> **BRIEF**
Repeat the line that contains "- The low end" exactly, along with each following line up to and including the last line of the entries.
━━━ DATA RECORDS ━━━
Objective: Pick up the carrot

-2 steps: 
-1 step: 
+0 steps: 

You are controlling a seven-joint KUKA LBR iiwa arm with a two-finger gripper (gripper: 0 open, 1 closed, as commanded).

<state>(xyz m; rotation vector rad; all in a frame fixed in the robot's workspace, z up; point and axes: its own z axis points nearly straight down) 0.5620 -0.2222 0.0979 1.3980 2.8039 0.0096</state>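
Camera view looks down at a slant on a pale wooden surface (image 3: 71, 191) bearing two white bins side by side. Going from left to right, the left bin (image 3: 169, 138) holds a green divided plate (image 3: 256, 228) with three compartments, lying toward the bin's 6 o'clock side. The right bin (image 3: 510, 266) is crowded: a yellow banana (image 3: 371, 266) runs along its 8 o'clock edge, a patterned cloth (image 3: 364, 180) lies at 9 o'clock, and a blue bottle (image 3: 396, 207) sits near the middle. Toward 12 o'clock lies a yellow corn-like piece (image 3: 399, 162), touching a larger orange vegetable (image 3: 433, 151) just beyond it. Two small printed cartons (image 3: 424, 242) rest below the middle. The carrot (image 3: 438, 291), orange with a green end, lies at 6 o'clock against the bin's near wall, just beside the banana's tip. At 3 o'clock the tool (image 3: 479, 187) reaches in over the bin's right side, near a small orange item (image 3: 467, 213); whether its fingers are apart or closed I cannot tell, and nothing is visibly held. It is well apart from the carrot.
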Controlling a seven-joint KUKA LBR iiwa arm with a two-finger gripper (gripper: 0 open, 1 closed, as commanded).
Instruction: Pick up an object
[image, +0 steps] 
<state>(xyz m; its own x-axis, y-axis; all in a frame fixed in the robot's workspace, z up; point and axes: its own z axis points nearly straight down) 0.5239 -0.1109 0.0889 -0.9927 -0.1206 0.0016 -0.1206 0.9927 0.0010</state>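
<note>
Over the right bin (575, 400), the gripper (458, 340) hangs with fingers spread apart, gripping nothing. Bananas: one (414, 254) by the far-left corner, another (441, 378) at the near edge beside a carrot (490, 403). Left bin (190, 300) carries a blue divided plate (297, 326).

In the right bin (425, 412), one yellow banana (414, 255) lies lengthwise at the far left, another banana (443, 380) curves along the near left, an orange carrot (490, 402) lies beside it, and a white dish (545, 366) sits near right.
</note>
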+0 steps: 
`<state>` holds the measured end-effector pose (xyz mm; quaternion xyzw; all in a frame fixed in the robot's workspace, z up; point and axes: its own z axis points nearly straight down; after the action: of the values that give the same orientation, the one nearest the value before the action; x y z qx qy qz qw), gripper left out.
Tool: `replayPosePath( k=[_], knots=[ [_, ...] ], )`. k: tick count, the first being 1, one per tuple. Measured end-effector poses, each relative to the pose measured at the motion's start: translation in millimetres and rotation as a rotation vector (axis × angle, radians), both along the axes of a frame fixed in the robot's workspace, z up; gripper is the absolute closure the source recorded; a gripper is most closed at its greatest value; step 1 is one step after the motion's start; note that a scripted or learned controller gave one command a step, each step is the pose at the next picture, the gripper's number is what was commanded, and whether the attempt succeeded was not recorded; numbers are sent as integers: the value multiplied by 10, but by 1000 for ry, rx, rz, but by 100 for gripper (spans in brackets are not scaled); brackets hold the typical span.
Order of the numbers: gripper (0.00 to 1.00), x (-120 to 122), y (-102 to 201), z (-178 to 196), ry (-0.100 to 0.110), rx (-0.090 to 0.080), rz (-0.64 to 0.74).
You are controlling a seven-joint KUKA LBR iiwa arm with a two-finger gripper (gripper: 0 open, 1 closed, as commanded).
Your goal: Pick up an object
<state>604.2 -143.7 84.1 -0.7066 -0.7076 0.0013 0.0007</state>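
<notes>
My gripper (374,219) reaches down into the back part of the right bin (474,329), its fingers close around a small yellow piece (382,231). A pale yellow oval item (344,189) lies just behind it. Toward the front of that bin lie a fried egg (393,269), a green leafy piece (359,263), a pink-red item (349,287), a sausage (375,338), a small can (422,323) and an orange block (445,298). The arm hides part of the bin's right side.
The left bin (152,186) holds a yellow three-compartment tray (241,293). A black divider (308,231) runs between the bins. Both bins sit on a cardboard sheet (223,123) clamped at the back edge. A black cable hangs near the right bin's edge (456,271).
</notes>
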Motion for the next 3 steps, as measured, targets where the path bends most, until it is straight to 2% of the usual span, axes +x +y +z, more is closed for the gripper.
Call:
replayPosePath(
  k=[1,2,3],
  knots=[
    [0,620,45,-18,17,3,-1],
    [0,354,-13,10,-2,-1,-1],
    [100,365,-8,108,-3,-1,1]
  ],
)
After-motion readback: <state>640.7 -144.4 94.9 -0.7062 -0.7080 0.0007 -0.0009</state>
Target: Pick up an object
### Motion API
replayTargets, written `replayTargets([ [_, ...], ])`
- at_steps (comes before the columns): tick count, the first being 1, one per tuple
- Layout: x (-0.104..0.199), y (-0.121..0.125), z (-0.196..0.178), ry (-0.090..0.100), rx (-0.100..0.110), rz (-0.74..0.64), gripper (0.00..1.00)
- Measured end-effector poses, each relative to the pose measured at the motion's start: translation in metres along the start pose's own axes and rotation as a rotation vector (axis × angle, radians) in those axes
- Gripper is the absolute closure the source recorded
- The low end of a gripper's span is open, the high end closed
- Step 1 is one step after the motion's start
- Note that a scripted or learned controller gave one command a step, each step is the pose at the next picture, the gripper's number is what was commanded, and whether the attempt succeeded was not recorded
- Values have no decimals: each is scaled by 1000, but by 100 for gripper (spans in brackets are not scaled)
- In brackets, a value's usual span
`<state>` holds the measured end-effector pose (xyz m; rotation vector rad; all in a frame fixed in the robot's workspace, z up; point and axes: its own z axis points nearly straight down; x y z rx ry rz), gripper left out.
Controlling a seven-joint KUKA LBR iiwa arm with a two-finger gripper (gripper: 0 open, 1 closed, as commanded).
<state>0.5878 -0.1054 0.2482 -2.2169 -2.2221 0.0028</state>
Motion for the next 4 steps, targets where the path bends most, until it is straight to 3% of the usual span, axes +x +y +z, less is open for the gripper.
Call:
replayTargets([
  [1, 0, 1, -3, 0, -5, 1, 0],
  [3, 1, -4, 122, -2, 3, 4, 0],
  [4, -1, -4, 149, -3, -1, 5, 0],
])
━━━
> **EXERCISE ANSWER**
- The low end of a gripper's span is open, the high end closed
- Step 1 is one step after the motion's start
- Note that a scripted or learned controller gave one command a step, each step is the pose at the next picture, the gripper's number is what was commanded, and whether the attempt succeeded was not recorded
- Values have no decimals: each is scaled by 1000, but by 100 for gripper (spans in brackets are not scaled)
- In brackets, a value's usual span
`<state>` holds the measured end-effector pose (xyz m; rotation vector rad; all in a frame fixed in the robot's workspace, z up; point and axes: its own z axis points nearly straight down; x y z rx ry rz), gripper left out.
Controlling a seven-joint KUKA LBR iiwa arm with a two-finger gripper (gripper: 0 open, 1 closed, as commanded).
<state>0.5878 -0.1054 0.2482 -2.2169 -2.2221 0.0028</state>
Motion for the next 4 steps, targets where the path bends most, until it is straight to 3% of the usual span, axes +x +y +z, less is open for the gripper.
Call:
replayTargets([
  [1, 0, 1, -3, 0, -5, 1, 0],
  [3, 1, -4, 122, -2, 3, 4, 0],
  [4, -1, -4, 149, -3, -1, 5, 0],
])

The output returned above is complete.